> **EXERCISE DIRECTIONS**
Could you reproduce the lines below from the one with "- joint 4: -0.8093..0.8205" through the one with "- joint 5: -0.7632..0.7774"? Keep both ends and add nothing.

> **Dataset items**
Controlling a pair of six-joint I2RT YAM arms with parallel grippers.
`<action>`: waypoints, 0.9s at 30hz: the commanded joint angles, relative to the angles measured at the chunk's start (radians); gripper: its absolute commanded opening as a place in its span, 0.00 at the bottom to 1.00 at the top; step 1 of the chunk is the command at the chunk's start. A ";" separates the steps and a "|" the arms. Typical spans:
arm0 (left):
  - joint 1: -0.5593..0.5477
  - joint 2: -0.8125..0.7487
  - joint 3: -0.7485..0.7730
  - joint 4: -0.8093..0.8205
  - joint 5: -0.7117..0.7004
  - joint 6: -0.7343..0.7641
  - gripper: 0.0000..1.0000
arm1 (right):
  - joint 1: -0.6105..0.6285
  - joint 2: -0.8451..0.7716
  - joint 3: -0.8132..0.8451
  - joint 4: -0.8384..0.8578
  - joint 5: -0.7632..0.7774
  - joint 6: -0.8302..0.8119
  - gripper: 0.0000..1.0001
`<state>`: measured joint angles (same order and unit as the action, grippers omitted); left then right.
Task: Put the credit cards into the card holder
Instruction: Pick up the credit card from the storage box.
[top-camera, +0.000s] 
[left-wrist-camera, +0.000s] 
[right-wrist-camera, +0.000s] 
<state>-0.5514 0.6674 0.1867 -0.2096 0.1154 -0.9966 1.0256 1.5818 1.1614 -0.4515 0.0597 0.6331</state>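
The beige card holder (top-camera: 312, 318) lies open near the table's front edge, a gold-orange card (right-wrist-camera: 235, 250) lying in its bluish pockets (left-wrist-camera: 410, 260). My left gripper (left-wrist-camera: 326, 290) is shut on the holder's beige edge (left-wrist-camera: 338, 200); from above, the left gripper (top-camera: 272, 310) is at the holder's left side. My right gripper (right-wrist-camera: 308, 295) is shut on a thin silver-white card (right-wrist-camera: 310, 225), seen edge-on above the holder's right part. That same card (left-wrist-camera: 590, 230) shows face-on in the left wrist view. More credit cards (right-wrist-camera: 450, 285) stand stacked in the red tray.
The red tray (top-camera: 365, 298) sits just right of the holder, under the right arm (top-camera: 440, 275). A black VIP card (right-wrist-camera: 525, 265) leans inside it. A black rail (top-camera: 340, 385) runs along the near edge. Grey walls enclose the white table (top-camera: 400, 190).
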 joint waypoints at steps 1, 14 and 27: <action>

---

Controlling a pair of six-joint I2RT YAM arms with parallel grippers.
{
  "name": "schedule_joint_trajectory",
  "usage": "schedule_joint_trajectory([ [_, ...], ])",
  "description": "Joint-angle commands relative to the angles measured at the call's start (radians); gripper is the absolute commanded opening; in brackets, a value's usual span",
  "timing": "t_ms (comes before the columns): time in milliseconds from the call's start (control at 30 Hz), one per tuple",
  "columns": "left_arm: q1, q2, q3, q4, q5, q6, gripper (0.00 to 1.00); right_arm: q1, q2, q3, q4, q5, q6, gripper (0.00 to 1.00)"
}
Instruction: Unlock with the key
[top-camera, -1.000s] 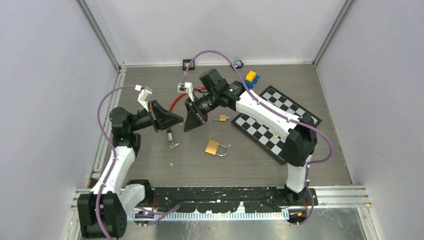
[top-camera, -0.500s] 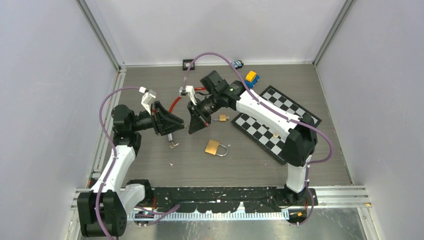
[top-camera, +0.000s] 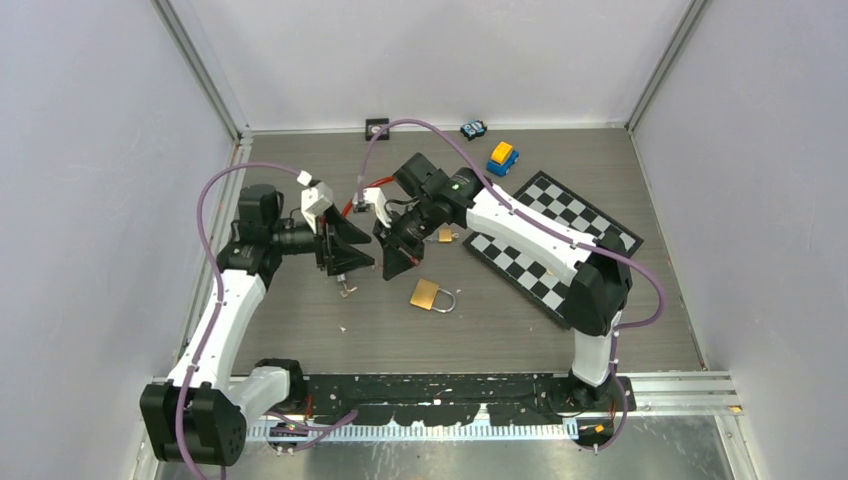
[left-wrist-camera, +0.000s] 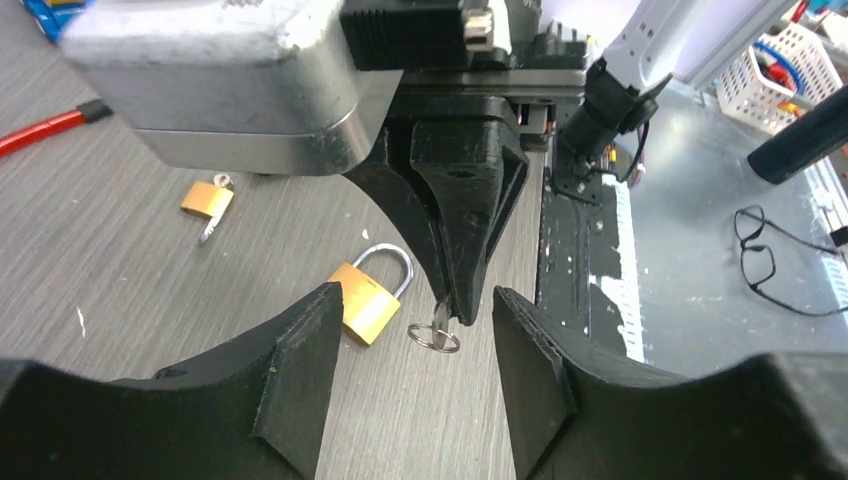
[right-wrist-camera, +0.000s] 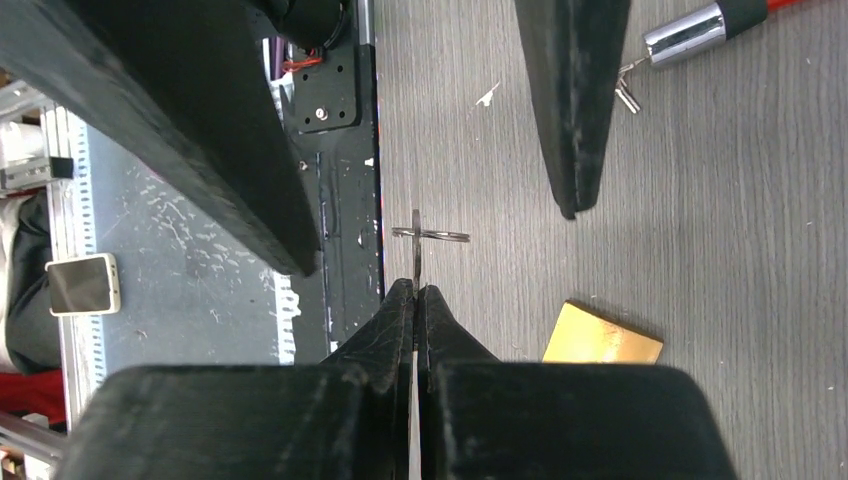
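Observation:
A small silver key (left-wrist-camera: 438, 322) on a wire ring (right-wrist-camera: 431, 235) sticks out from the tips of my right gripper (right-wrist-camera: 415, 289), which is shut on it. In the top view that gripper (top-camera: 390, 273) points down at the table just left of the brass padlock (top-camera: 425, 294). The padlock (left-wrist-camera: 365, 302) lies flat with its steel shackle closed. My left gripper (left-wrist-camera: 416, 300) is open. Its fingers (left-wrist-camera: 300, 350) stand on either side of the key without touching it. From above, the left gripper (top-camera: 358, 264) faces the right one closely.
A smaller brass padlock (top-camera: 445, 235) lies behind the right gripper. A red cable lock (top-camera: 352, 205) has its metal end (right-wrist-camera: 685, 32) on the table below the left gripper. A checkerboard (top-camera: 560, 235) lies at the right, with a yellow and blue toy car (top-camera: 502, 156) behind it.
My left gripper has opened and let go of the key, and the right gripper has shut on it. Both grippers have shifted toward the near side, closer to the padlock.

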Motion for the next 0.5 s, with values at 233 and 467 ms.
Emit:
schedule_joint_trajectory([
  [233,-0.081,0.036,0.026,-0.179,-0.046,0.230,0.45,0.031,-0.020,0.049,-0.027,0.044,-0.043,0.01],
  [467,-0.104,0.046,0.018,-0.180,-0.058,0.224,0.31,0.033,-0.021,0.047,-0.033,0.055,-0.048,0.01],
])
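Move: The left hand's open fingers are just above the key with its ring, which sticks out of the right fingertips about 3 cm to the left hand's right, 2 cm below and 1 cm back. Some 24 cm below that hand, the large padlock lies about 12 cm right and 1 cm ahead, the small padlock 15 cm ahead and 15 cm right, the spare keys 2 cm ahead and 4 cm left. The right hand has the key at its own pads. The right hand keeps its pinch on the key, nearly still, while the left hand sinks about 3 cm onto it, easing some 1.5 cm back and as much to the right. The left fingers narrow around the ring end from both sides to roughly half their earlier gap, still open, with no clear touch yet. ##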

> **ANSWER BELOW**
  - joint 4: -0.8093..0.8205
  - joint 5: -0.7117..0.7004
  - joint 6: -0.7343..0.7641
  - gripper: 0.0000..1.0000
arm1 (right):
  - joint 1: -0.6105..0.6285
  - joint 2: -0.8451..0.7716
  - joint 3: -0.8132..0.8451
  - joint 4: -0.8384..0.8578
  - joint 5: -0.7632..0.7774

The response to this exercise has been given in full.